A winning basketball shot in the last second of a game is launched with an initial speed of 12.2 m/s, 68 degrees above horizontal, and at a height of 2 m above the floor. The ball passes through the basketball hoop mounted at 3.05 m above the floor.
A. What is the ball's velocity at the highest point of travel?
B.What is the maximum height, above the floor, reached by the ball before it arrives at the basket?
C. How much time does the ball take to reach the basket after the ball is thrown?
D. How far from the basket, horizontally, was the ball released when the shot was made?
E. What is the magnitude of the ball's velocity as it passes through the hoop?
Please provide formulas that you use, I am so confused on these types of problems.
To solve this problem, we can break it down into different parts:
A. What is the ball's velocity at the highest point of travel?
To find the velocity at the highest point, we need to consider only the vertical component of the initial velocity.

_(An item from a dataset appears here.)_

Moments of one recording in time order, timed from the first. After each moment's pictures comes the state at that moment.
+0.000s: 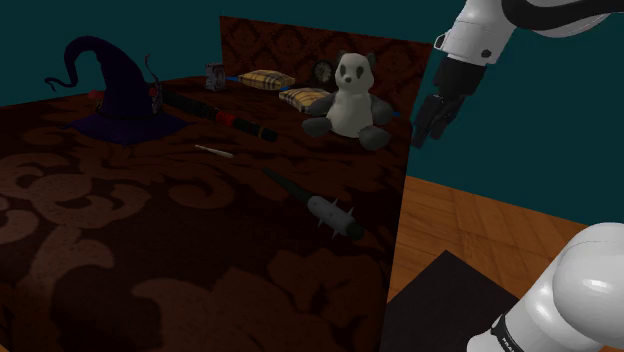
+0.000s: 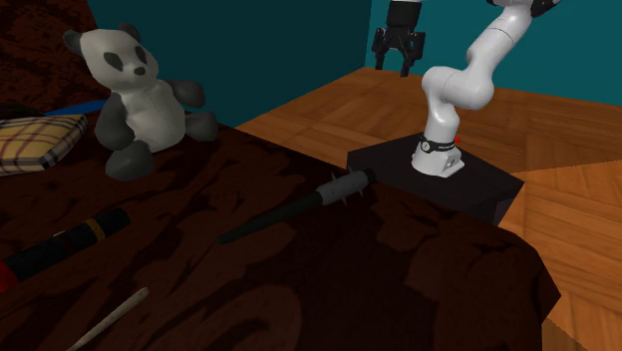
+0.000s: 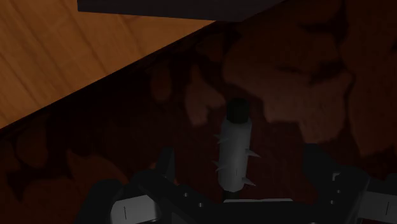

We can use the following formula:
v_vertical = v_initial * sin(theta)
where:
v_vertical is the vertical component of velocity,
v_initial is the initial velocity, and
theta is the launch angle.
In this case, the initial velocity is 12.2 m/s and the launch angle is 68 degrees. Plugging in the values:
v_vertical = 12.2 m/s * sin(68 degrees)
v_vertical ≈ 11.105 m/s
So, the ball's velocity at the highest point of travel is approximately 11.105 m/s vertically.
B. What is the maximum height, above the floor, reached by the ball before it arrives at the basket?
To find the maximum height, we need to consider the vertical motion of the ball. We can use the following formula:
h_max = (v_vertical^2) / (2 * g)
where:
h_max is the maximum height,
v_vertical is the vertical component of velocity, and
g is the acceleration due to gravity (approximately 9.8 m/s^2).
Plugging in the values:
h_max = (11.105 m/s)^2 / (2 * 9.8 m/s^2)
h_max ≈ 6.141 m
So, the maximum height reached by the ball before it arrives at the basket is approximately 6.141 meters above the floor.
C. How much time does the ball take to reach the basket after the ball is thrown?
To find the time of flight, we need to consider the vertical motion of the ball. We can use the following formula:
t = (2 * v_vertical) / g
where:
t is the time of flight,
v_vertical is the vertical component of velocity, and
g is the acceleration due to gravity (approximately 9.8 m/s^2).
Plugging in the values:
t = (2 * 11.105 m/s) / 9.8 m/s^2
t ≈ 2.259 s
So, the ball takes approximately 2.259 seconds to reach the basket after it is thrown.
D. How far from the basket, horizontally, was the ball released when the shot was made?
To find the horizontal distance, we need to consider the horizontal motion of the ball. The horizontal velocity remains constant throughout the motion. We can use the following formula:
d_horizontal = v_horizontal * t
where:
d_horizontal is the horizontal distance,
v_horizontal is the horizontal component of velocity, and
t is the time of flight.
To find the horizontal component of velocity, we can use:
v_horizontal = v_initial * cos(theta)
where:
v_horizontal is the horizontal component of velocity,
v_initial is the initial velocity, and
theta is the launch angle.
Plugging in the values:
v_horizontal = 12.2 m/s * cos(68 degrees)
v_horizontal ≈ 4.508 m/s
Now, we can calculate the horizontal distance:
d_horizontal = 4.508 m/s * 2.259 s
d_horizontal ≈ 10.187 m
So, the ball was released approximately 10.187 meters horizontally from the basket.
E. What is the magnitude of the ball's velocity as it passes through the hoop?
To find the magnitude of the velocity as it passes through the hoop, we can use the Pythagorean theorem. The magnitude of velocity is given by:
v = sqrt(v_horizontal^2 + v_vertical^2)
Plugging in the values:
v = sqrt((4.508 m/s)^2 + (11.105 m/s)^2)
v ≈ 11.879 m/s
So, the magnitude of the ball's velocity as it passes through the hoop is approximately 11.879 m/s.